The defendants have sought to show through evidence adduced at the trial that there is no integration of the races in eating places in New Orleans and, therefore, the custom of the state is one that supports segregation and hence state action is involved. This argument overlooks the fact that the segregation of the races prevailing in eating places in Louisiana is not required by any statute or decisional law of the State or other governmental body, but is the result of the business choice of the individual proprietors, both white and Negro, catering to the desires and wishes of their customers, regardless of what may stimulate and form the basis of the desires. Slack v. Atlantic White Tower System, Inc., supra.

To the same effect is the language of the Court in Williams v. Howard Johnson's Restaurant, supra [268 F.2d 847], viz.:

"This argument fails to observe the important distinction between activities that are required by the state and those which are carried out by voluntary choice and without compulsion by the people of the state in accordance with their own desires and social practices. * * * * * * "The customs of the people of a state do not constitute state action within the prohibition of the Fourteenth Amendment."

The effect of the contentions of defendants is to urge us to disregard and ignore certain rights of owners and taxpayers in the enjoyment of their property, unaffected by any public interest, in order that they may impose upon the proprietor their own concept of the proper use of his property *866 unsupported by any right under the law or Constitution to do so. We cannot forsake the rights of some citizens and establish rights for others not already granted by law to the prejudice of the former; this is a legislative function which it is not proper for this court to usurp. Tamalleo v. New Hampshire Jockey Club, Inc., 102 N.H. 547, 163 A.2d 10. The fundamental propositions presented here are not novel; we treat them as settled and their change is beyond our province.
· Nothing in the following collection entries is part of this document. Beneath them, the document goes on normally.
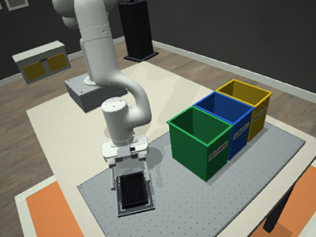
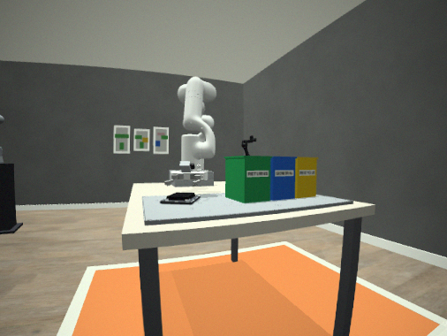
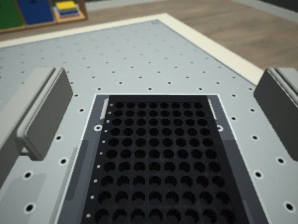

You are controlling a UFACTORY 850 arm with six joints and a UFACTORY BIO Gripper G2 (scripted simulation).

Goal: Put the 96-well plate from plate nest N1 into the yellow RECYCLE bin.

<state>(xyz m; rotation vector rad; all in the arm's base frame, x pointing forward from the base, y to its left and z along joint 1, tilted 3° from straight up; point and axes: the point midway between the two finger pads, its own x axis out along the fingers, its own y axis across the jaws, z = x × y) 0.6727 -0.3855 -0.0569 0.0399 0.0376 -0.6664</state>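
Right now the black 96-well plate is 5 cm below my hand. Also, from my hand: plate nest N1: 6 cm below; blue bin: 12 cm ahead, 38 cm to the left, 2 cm above; green bin: 10 cm ahead, 25 cm to the left, 2 cm above.
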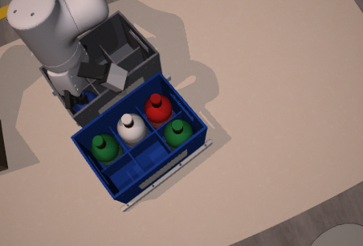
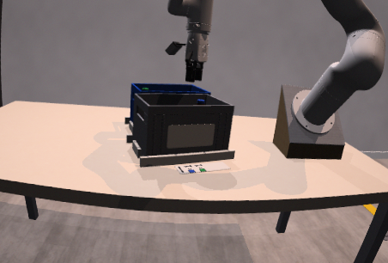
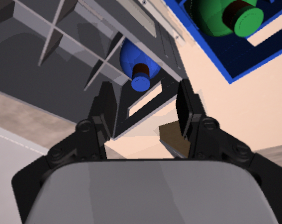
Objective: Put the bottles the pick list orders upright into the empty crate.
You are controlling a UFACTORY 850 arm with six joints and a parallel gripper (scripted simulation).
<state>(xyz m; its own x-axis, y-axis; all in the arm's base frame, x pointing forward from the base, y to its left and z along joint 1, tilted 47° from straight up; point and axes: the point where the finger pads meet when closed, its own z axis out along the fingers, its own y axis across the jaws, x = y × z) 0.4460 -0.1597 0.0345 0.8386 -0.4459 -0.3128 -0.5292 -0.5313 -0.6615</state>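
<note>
My hand is 160 mm short of the green-label bottle, 150 mm to the left of it and 150 mm above it. Round my hand: white bottle (150 mm below, 90 mm to the right, 60 mm ahead); blue-label bottle (150 mm below, 30 mm to the left, 30 mm behind); grey crate (160 mm below, 90 mm to the left, 50 mm ahead).
</note>
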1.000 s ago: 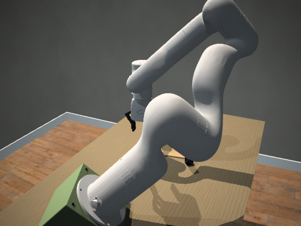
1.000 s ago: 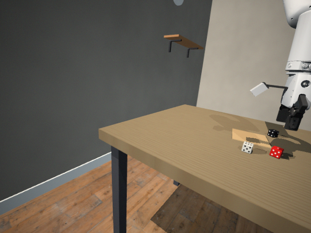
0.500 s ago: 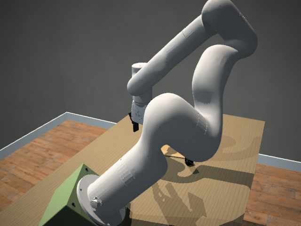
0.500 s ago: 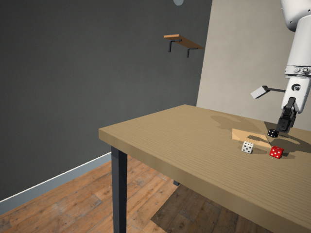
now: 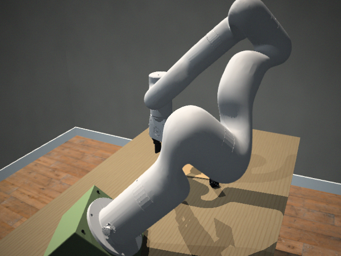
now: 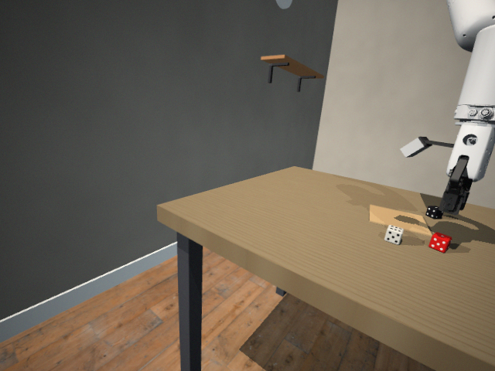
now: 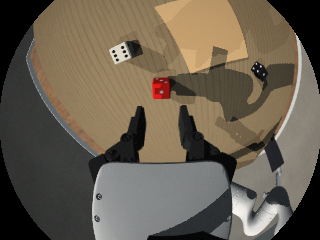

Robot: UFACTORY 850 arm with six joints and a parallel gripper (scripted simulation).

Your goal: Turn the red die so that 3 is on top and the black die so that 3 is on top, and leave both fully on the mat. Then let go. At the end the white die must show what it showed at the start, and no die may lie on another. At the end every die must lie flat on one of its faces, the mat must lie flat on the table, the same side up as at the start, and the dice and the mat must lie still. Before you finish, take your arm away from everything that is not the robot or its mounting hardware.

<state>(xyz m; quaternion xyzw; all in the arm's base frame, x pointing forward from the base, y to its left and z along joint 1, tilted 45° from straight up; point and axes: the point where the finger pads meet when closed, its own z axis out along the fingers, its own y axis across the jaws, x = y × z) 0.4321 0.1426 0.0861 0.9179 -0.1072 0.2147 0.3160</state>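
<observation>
Right now my hand is 9 cm above the red die. From my hand the other things lie so: tan mat 12 cm to the right, 11 cm below, 8 cm ahead; then black die 23 cm to the right, 9 cm below, 2 cm behind; then white die 9 cm below, 9 cm ahead, 3 cm to the left.
</observation>
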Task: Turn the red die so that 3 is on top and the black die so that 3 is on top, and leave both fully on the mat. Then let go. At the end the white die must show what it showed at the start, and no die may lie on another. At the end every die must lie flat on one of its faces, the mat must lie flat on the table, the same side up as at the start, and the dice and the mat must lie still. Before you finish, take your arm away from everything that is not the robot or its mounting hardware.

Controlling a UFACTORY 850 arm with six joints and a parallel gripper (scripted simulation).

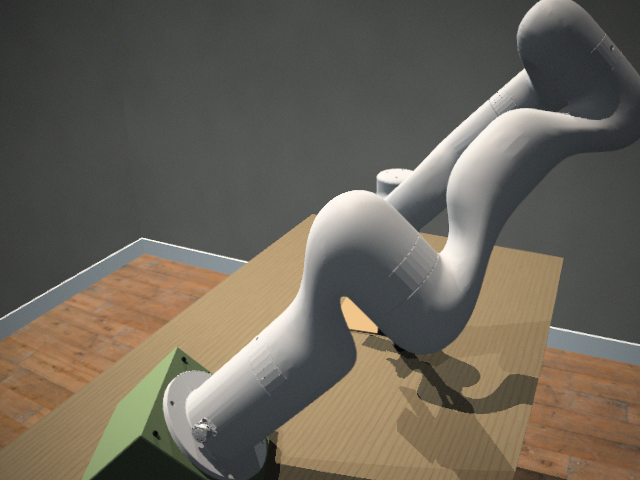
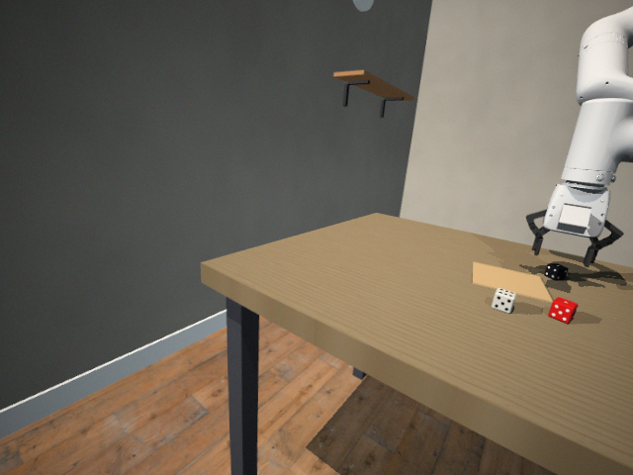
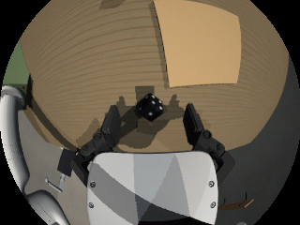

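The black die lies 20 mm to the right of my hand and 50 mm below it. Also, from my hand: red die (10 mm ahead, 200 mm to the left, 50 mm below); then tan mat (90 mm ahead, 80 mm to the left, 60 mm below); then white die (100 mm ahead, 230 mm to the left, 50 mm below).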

The conviction and sentence are affirmed.


[1] Buchanan v. Warley, 245 U.S. 60, 38 S. Ct. 16, 62 L. Ed. 149; Flemming v. South Carolina Electric & Gas Co., 4 Cir., 224 F.2d 752, appeal dismissed, 351 U.S. 901, 76 S. Ct. 692, 100 L. Ed. 1439; Browder v. Gayle, D.C., 142 F. Supp. 707, affirmed, 352 U.S. 903, 77 S. Ct. 145, 1 L. Ed. 2d 114; Evers v. Dwyer, 358 U.S. 202, 3 L. Ed. 2d 222, 79 S. Ct. 178; Dorsey v. State Athletic Comm., D.C., 168 F. Supp. 149, appeal dismissed and certiorari denied, 359 U.S. 533, 79 S. Ct. 1137, 3 L. Ed. 2d 1028.

[2] See Official Journal of the Proceedings of the House of Representatives of the State of Louisiana, 23rd Regular Session, 1960; House Bills 343-366, inclusive.

[3] See Acts 68, 69, 70, 73, 76, 77, 78, 79, and 81, LSA-R.S. 14:126.2, 14:34.1, 14:103.1, 14:103, 14:79.1, 14:108, 14:59, 14:63.3, 14:63.4, 14:126.1, representing the only House Bills referred to in Footnote 2, which were enacted by the Legislature.